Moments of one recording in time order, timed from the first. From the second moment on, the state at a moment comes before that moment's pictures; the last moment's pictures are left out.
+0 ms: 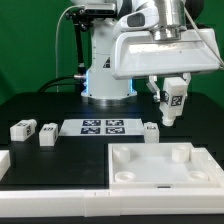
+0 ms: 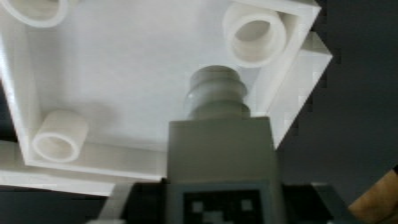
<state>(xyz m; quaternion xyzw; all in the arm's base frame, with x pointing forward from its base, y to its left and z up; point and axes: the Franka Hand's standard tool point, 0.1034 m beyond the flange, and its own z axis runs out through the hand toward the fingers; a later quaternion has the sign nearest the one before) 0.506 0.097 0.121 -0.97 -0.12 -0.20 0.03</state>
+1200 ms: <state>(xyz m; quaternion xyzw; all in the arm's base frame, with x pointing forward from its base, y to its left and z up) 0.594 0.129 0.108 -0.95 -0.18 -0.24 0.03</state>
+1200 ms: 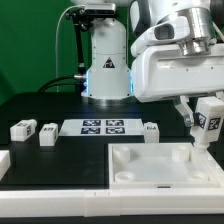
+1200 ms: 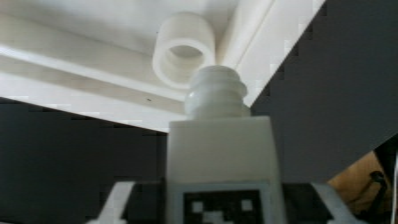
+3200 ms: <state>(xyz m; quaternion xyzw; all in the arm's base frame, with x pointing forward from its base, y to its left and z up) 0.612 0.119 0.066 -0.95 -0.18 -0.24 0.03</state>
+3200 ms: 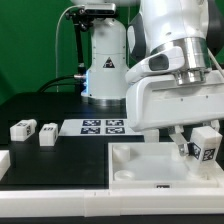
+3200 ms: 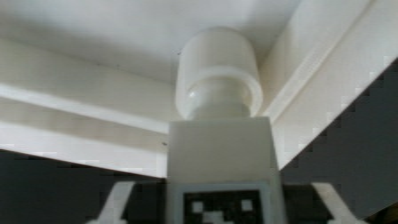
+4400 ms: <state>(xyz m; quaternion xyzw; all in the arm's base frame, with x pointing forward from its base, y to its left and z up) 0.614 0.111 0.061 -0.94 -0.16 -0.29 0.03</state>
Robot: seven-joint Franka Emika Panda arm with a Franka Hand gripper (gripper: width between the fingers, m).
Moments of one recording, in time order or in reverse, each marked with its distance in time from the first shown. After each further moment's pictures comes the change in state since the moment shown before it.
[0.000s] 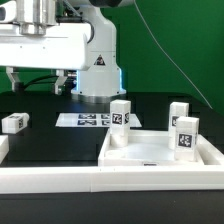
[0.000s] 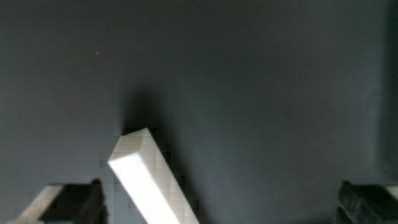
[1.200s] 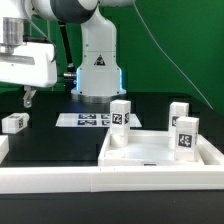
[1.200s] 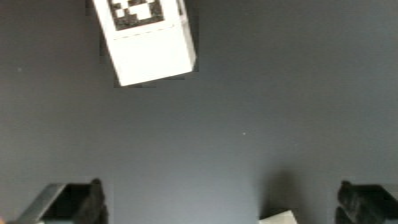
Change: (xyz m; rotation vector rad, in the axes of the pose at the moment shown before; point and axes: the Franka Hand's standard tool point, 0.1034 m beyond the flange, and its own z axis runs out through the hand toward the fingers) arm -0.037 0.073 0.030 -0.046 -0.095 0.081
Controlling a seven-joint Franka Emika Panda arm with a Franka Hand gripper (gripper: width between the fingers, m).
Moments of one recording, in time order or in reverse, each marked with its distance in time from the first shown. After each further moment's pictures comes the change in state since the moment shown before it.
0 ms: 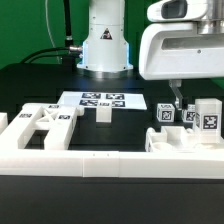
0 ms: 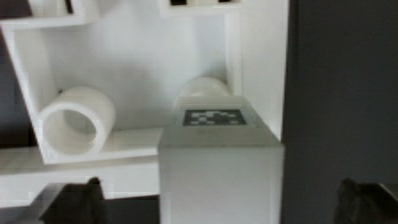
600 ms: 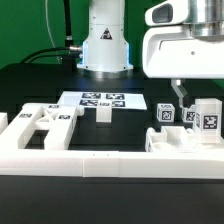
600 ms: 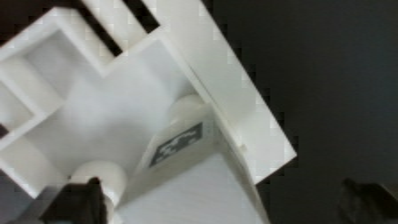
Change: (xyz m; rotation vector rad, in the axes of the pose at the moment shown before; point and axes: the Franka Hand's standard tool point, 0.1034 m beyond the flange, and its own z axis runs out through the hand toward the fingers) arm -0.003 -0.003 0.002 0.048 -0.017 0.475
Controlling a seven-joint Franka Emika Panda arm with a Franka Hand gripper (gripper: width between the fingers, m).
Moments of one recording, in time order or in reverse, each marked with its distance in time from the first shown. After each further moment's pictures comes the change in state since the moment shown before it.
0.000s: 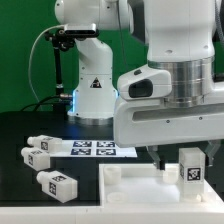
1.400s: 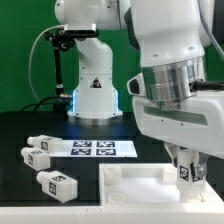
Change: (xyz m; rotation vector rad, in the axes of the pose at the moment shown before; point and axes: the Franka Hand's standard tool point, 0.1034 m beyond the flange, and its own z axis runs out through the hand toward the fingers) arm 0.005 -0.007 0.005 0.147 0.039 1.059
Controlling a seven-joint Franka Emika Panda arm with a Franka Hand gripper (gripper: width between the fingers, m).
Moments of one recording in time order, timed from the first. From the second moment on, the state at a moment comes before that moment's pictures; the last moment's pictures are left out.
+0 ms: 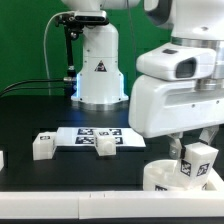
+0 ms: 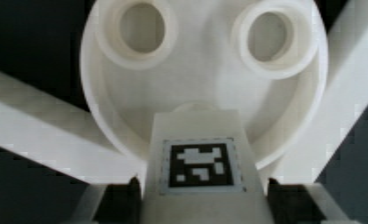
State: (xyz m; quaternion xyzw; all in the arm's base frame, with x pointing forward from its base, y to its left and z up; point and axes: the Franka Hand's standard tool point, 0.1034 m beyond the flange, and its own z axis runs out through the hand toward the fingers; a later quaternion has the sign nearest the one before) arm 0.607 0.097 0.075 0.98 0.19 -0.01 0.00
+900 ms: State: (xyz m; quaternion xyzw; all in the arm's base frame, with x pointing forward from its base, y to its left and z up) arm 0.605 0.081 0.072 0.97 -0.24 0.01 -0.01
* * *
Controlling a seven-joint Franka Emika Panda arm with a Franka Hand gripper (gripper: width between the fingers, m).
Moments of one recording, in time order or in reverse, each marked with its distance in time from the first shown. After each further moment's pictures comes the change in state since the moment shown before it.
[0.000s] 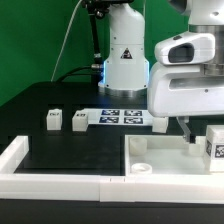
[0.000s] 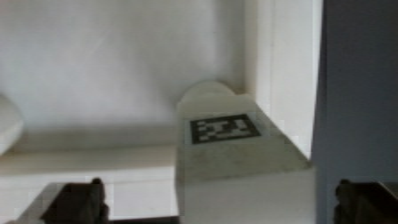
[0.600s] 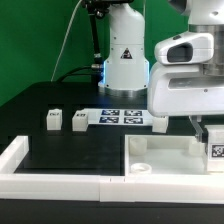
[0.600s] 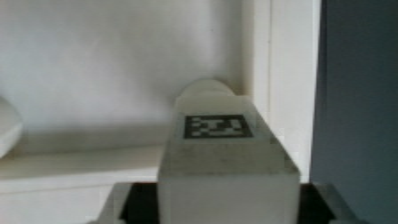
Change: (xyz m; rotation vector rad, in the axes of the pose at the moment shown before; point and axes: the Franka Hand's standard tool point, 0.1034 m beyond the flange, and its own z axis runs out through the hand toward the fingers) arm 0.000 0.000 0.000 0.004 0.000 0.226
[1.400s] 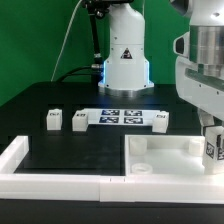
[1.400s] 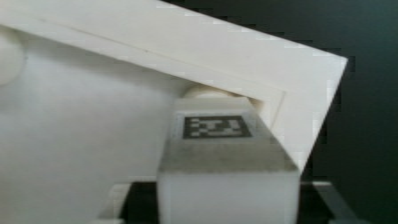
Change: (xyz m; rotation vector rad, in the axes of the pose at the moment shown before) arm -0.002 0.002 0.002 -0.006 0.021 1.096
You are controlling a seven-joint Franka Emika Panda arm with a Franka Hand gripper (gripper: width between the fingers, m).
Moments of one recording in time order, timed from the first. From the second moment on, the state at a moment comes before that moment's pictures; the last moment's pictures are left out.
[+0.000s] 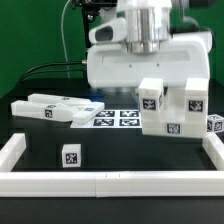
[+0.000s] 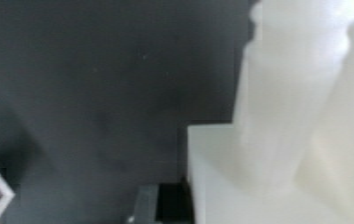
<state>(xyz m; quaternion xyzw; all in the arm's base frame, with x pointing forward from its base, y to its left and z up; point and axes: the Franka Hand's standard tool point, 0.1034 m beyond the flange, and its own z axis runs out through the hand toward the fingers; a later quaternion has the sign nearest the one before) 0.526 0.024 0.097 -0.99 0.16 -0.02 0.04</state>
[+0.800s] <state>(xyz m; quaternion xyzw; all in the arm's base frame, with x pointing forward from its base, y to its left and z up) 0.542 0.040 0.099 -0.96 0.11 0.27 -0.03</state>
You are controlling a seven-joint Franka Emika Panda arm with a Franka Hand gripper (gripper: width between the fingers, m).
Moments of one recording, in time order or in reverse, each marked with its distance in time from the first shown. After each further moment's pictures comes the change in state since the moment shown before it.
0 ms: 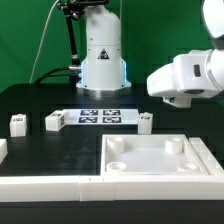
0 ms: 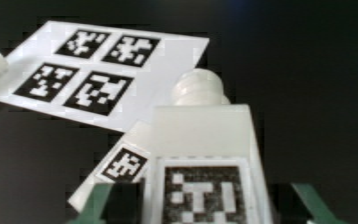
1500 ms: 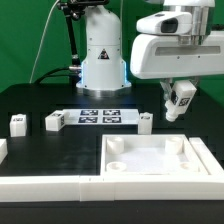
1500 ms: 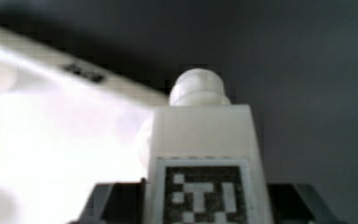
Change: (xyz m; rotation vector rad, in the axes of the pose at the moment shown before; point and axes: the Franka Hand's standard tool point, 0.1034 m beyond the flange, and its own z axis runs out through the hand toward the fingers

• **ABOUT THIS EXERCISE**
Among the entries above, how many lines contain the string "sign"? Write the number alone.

• **REPLY TO THE EXERCISE**
3